Exercise input -

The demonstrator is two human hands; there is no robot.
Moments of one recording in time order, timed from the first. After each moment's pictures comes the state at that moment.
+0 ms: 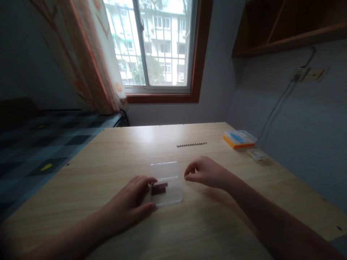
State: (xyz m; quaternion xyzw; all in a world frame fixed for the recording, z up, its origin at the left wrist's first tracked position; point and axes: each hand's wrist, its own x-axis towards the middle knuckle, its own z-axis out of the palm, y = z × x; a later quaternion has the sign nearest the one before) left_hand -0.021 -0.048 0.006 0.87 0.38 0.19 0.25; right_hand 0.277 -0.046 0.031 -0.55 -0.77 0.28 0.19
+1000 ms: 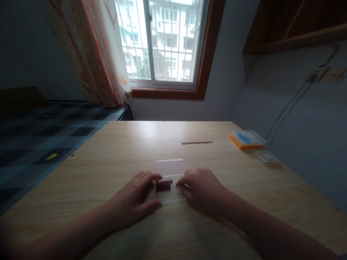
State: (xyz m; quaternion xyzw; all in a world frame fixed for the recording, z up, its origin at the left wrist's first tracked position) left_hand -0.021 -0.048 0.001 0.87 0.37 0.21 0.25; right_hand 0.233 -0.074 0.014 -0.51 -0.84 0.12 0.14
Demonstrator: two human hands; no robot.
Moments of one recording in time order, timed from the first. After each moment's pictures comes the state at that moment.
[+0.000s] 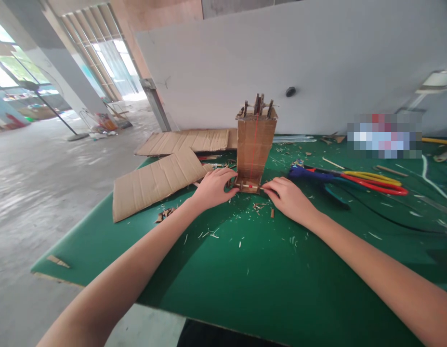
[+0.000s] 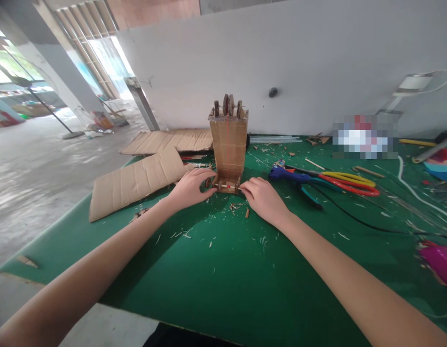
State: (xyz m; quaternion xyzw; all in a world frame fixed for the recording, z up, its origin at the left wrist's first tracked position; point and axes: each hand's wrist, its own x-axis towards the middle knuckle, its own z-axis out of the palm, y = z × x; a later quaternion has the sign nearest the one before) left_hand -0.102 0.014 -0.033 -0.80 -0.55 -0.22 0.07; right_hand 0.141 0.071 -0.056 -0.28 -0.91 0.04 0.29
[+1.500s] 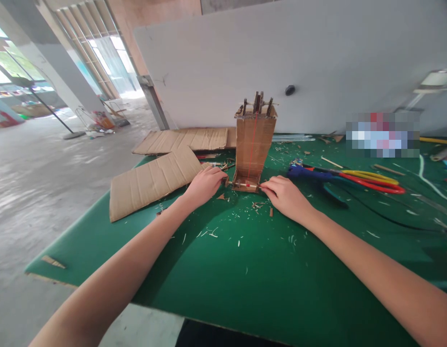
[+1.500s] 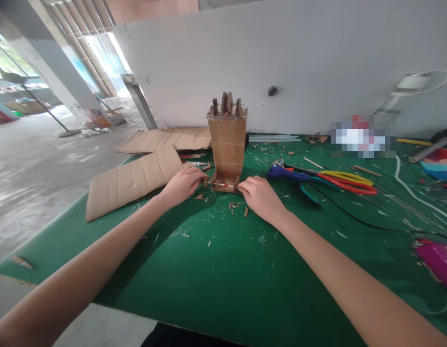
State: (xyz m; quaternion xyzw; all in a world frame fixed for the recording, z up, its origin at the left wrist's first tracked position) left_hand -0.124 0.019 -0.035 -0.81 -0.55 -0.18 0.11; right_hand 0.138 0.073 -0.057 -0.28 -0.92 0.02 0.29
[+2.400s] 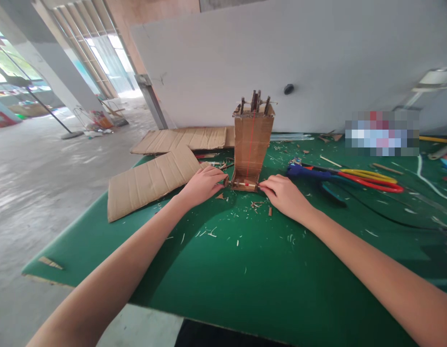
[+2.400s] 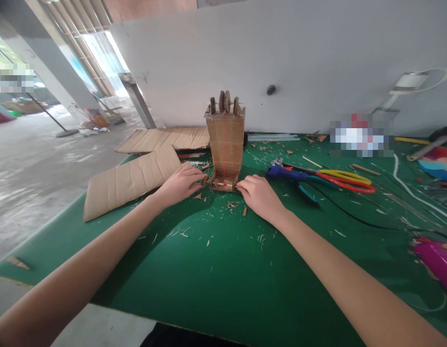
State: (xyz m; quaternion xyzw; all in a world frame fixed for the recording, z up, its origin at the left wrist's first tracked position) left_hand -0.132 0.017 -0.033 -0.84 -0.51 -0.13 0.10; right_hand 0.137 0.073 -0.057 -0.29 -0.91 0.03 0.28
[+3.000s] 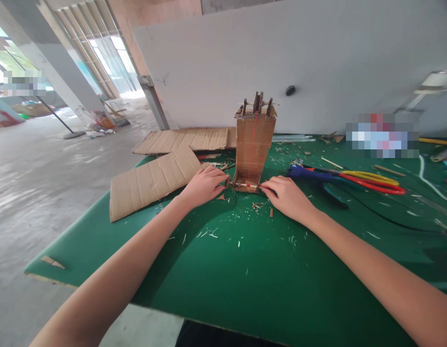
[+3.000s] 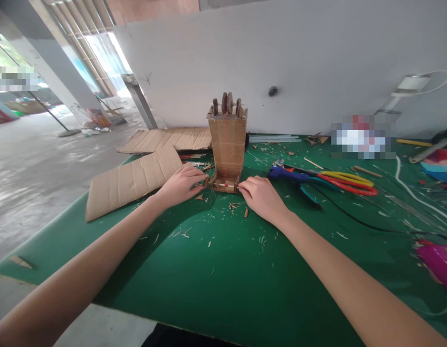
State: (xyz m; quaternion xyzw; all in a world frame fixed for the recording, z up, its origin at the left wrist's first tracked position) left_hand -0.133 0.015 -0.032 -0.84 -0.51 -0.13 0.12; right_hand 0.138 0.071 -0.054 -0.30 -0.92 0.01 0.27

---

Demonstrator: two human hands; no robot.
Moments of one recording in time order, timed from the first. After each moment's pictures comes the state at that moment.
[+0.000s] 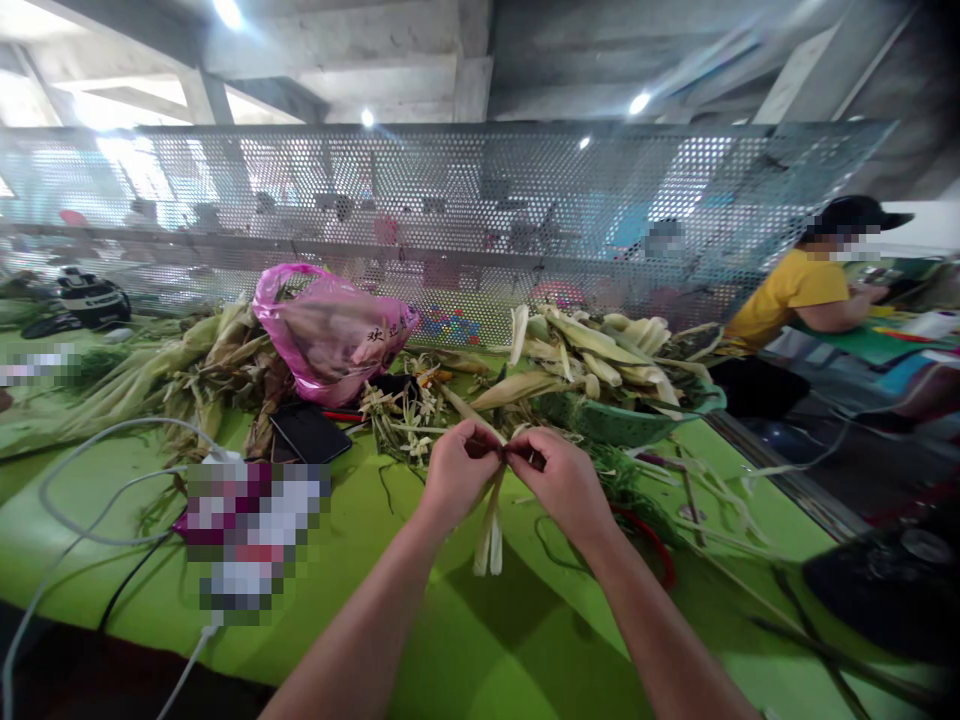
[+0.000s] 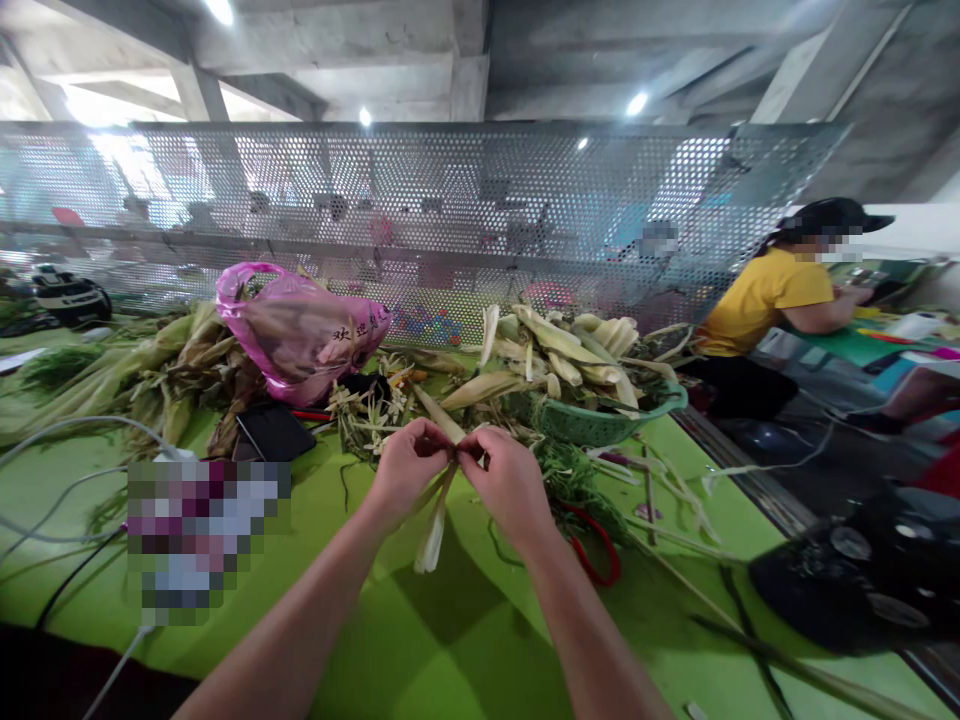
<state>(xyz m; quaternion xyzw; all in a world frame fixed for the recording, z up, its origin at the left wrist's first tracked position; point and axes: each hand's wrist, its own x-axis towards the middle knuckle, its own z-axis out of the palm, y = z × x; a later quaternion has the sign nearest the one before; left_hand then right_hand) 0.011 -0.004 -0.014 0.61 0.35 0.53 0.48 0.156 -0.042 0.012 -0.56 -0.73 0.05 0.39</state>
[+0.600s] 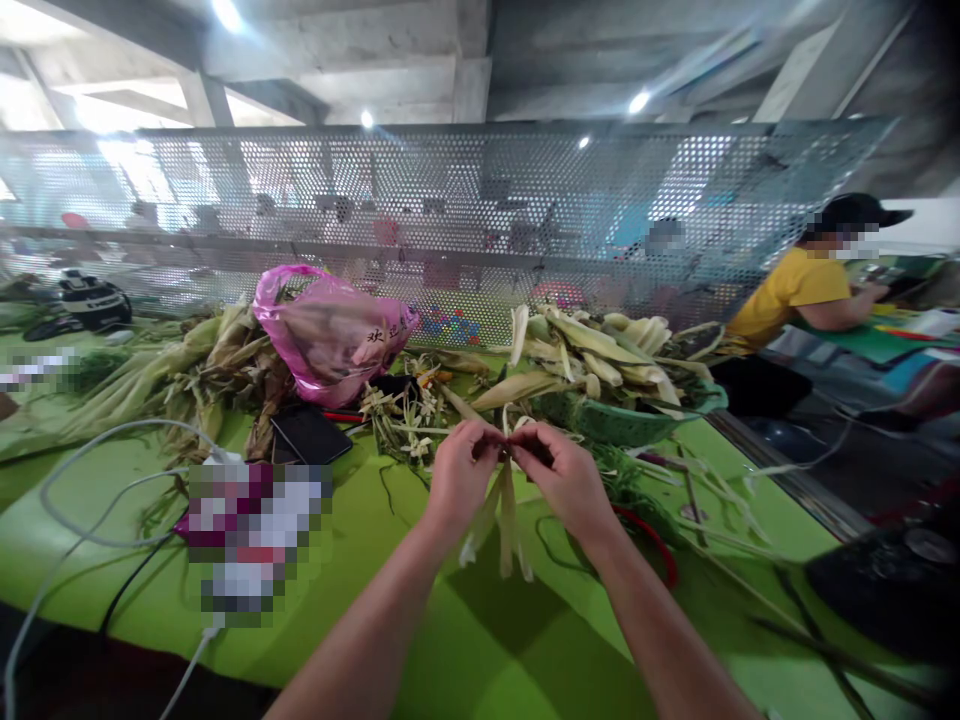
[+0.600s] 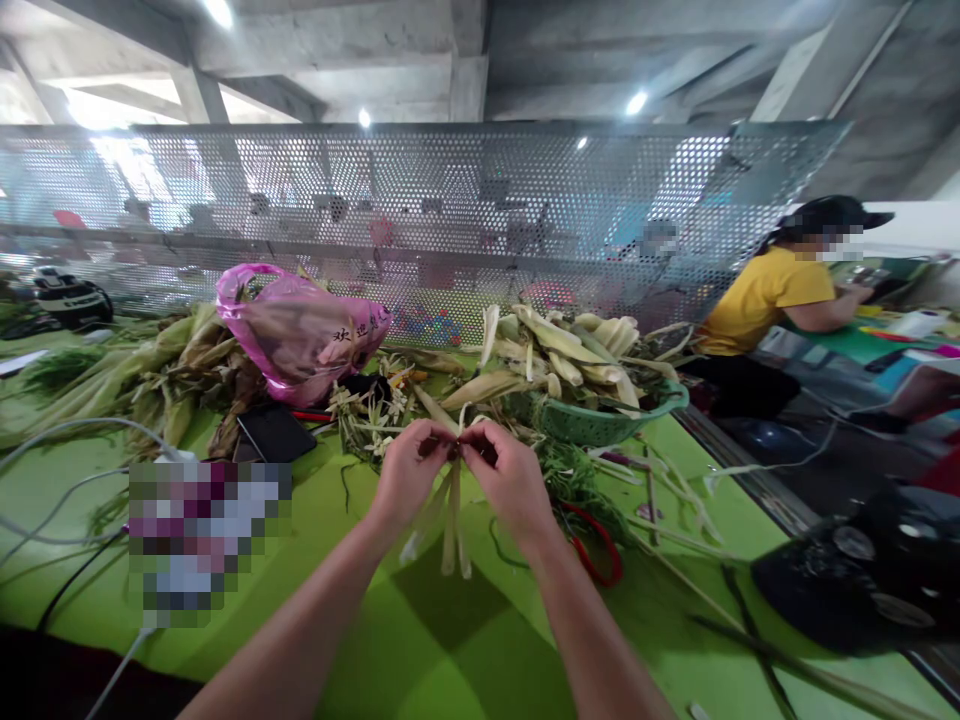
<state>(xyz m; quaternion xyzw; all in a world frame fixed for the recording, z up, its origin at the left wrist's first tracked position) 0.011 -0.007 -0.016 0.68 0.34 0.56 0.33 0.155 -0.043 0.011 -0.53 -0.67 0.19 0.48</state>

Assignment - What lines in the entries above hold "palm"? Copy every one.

Written reply -
State: (xyz m; quaternion xyzw; all in a world frame fixed for the recording, z up, its origin at the left wrist's first tracked position; point and axes: each hand's wrist, its own x-axis towards the middle knuckle, its own z-axis out of the palm, y = z × x; a later quaternion has the sign nearest the one before) left_hand -0.021 -0.048 0.006 0.87 0.38 0.19 0.25; right_hand 0.277 -0.046 0.031 -0.55 -0.77 0.28 0.19
State: (xyz m; quaternion xyzw; all in a world frame fixed for the recording, z up, its origin at the left wrist's first tracked position; point and axes: each hand's wrist, its own x-axis towards the middle knuckle, its own z-axis out of the palm, y = z × x; a later quaternion has the sign nearest the one before) left_hand -0.102 0.014 -0.033 -0.80 -0.55 -0.22 0.07; right_hand 0.141 0.071 -0.056 -0.28 -0.91 0.04 0.29
<state>(xyz m; quaternion xyzw; all in a world frame fixed for the recording, z up, its origin at the left wrist's first tracked position; point and axes: each hand's wrist, its own x-axis towards the middle knuckle, its own z-axis out of the palm, y = z × x; a later quaternion has the sign nearest the one before; left_hand then right_hand) 0.011 -0.004 -0.014 0.61 0.35 0.53 0.48 0.156 -0.042 0.012 -0.56 -0.73 0.05 0.39</state>

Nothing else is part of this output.